• Pain · Oct 1985

    Tonic descending inhibition affects intensity coding of nociceptive responses of spinal dorsal horn neurones in the cat.

    • H Dickhaus, G Pauser, and M Zimmermann.
    • Pain. 1985 Oct 1;23(2):145-58.

    AbstractThe supraspinal inhibitory control of lumbar spinal dorsal horn neurones was investigated in N2O-anaesthetized cats by reversibly blocking conduction in the spinal cord. Dorsal horn neurones selected for this study had convergent input from myelinated (A-) and unmyelinated (C-) fibres in the posterior tibial and/or superficial peroneal nerves of the hind limb. Virtually all of them could also be excited by noxious heating of the skin of the footpad region and by low intensity mechanical stimulation of the foot. Variation of the temperature of noxious radiant skin heating (40-56 degrees C, 10 sec in duration) resulted in graded responses of the neurones. The stimulus-response functions (SRF) were monotonic; in the majority of 32 cases they were linear. Neurones could be classified according to their maximum discharge frequency in response to skin heating into 22 weakly sensitive units (responses below 100 Hz at 50 degrees C) and 10 highly sensitive units (above 100 Hz). Responses outlasted the period of skin heating by seconds to minutes. A reversible conduction block of spinal axons by cooling a 15 mm cord segment (L1) with a thermode at 0 degrees C affected the responsiveness of the dorsal horn neurones in 12 of 15 cases.
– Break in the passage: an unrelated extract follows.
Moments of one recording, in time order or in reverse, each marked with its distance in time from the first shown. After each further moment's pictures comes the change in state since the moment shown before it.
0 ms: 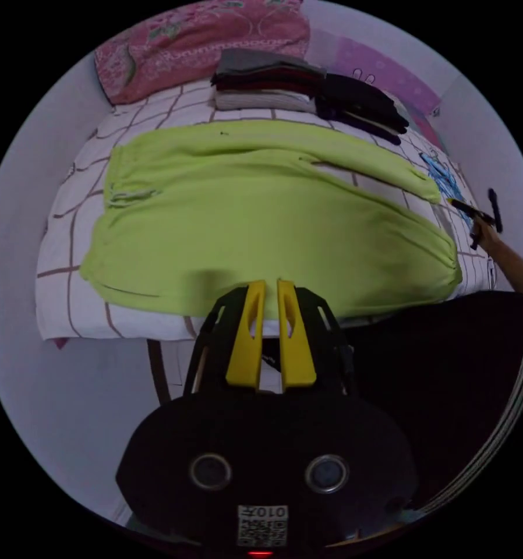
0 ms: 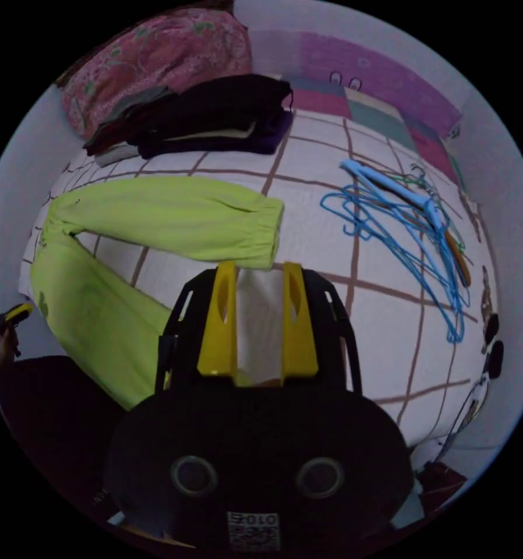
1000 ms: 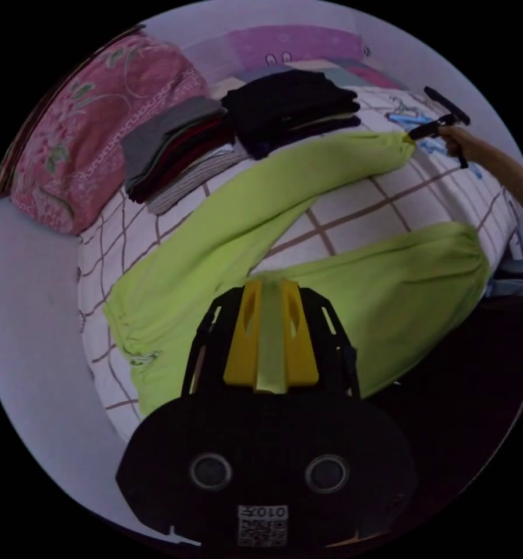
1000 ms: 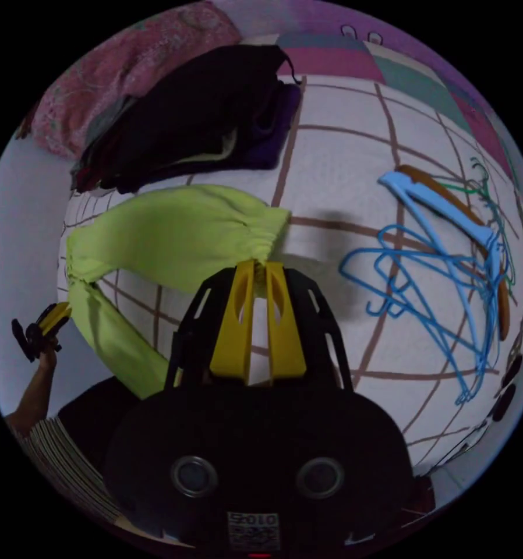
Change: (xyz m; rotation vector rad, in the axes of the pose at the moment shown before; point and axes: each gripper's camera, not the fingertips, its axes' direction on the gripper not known) left arm 0.146 -0.209 0.151 0.027 -0.236 0.406; right arm 0.126 -0.141 -0.214 -0.184 -0.197 0.054
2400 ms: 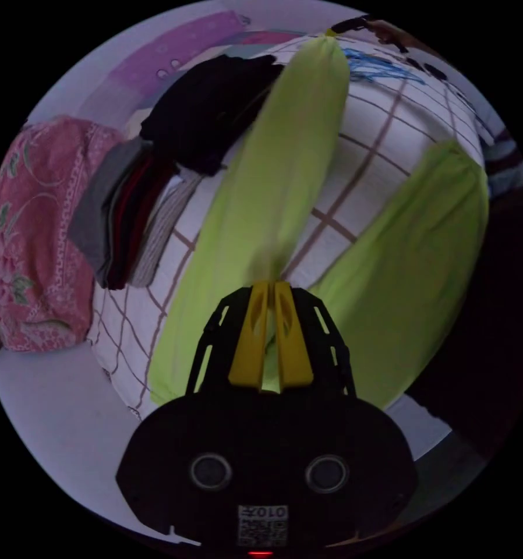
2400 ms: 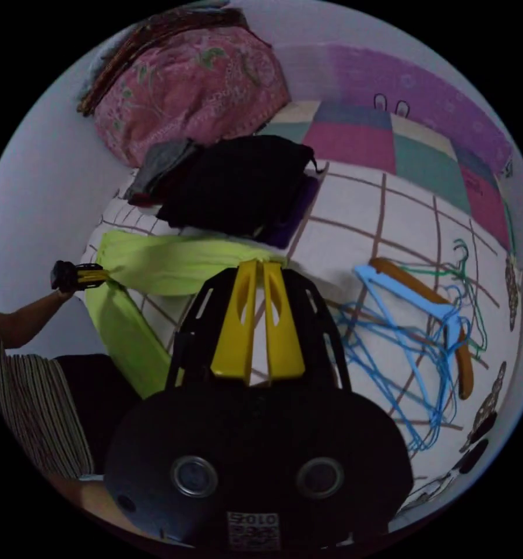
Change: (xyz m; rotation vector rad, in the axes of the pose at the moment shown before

The maximum discharge frequency to a certain temperature of skin heating was increased during the spinal block. The duration of heat-evoked discharges was either not changed or increased during the spinal block. The SRF were reversibly displaced during the spinal blockade to higher discharge frequencies and lower threshold temperatures of skin heating. In 8 of 12 cases the change in the SRF was a nearly parallel shift, whereas in 4 units the increase of responsiveness had a complex effect upon the SRF. The decrease in the threshold to skin heating ranged up to 4.5 degrees C; the mean decrease was 2 degrees C. It is confirmed that in anaesthetized cats, nociceptive spinal neurones are subject to a tonically active descending inhibition, which is interrupted by local spinal cooling. The effect of the spinal block on the SRF of the neurones suggests that this tonic inhibition is similar to that produced by electrical stimulation in the lateral reticular formation of the brain-stem.